A contemporary sketch depicts him delivering a speech on "a table of corpses" against the door of the Abbaye: "Citizens, you are slaughtering the enemies of France. You are doing your duty." Indiscriminate killing had been the legal order of the day. There was no question of the guillotine during the September massacres. Every citizen who could arm himself was a Samson by privilege of the prison judges; and popular justice, called "severe justice of the people," made the butcheries of September a people's fête. It was not so much an act of patriotism to assist in them as a dereliction of duty to hold aloof. The "Septemberers" have been condemned as cannibals; but they were common ratepayers of Paris to whom the government of the day offered money to kill as many "enemies of the republic" as should be delivered to them. Most of these "enemies of the republic" were persons to whom the republic was scarcely known by name, and who asked only to be ignored by it. They were killed in batches during the September of '92, merely because they happened to be thrust out at one particular door of their prison. You came out at this door, and were received with cheers; you came out at the next door, and were hacked in pieces. Which door it was, depended upon the vote of the judges; and this, as a rule, was the determination of a moment. Saint-Méard's trial of an hour was one of the longest.

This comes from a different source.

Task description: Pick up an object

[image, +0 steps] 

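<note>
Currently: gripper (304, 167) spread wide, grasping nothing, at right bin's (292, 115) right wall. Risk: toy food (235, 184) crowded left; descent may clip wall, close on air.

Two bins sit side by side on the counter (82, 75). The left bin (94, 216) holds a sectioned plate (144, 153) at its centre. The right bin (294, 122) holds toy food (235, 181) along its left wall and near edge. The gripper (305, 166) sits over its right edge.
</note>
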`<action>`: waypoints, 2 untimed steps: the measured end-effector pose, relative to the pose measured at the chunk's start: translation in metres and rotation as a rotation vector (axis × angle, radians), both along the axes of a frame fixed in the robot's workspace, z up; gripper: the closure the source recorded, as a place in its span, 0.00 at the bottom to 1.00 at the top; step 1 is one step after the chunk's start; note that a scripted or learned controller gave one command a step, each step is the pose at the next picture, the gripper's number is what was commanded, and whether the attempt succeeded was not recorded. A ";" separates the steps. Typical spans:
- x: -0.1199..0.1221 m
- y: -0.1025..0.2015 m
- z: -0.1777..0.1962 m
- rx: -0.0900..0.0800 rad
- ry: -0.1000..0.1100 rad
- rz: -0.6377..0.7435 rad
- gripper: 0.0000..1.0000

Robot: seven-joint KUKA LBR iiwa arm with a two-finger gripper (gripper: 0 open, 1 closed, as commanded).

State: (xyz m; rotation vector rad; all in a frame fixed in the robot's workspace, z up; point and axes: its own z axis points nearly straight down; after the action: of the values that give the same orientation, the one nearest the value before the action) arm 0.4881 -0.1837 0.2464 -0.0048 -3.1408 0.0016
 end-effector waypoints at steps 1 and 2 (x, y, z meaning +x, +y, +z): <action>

The mere business of killing went forward until numbers had lost their significance, and the lists of the dead were but approximately reckoned. They are all set down in black and white, and may still be read—so many killed "in the heap" (en masse), so many "after judgment" (après jugement)—but the figures have never been proved; and one seeks in vain to reckon the total, after the "three hundred families belonging to the Faubourg St. Germain," who were "thrown into the Abbaye in a night"; and the "cartload of young girls, of whom the oldest was not eighteen," and who, "dressed all in white in the tumbril, looked like a basket of lilies." After this batch, were guillotined all the nuns of the convent of Montmartre.
Then there were the Swiss Guards, "remnants of the 10th of August," to whom Maillard said; "Gentlemen, you may find mercy outside, but I am afraid we cannot grant it to you here." The youngest of them, "in a blue frock-coat," elected to go first. "Since we must die," he said, "let me show the way"; then, dashing on his hat, he presented himself at the door where the butchers stood ready to receive him; a double row of them,—sabre, bayonet, hatchet, or pike in hand. For a moment he looked at them, quite coolly; then, seeing that all was prepared, he threw himself between their ranks, and "fell beneath a thousand blows."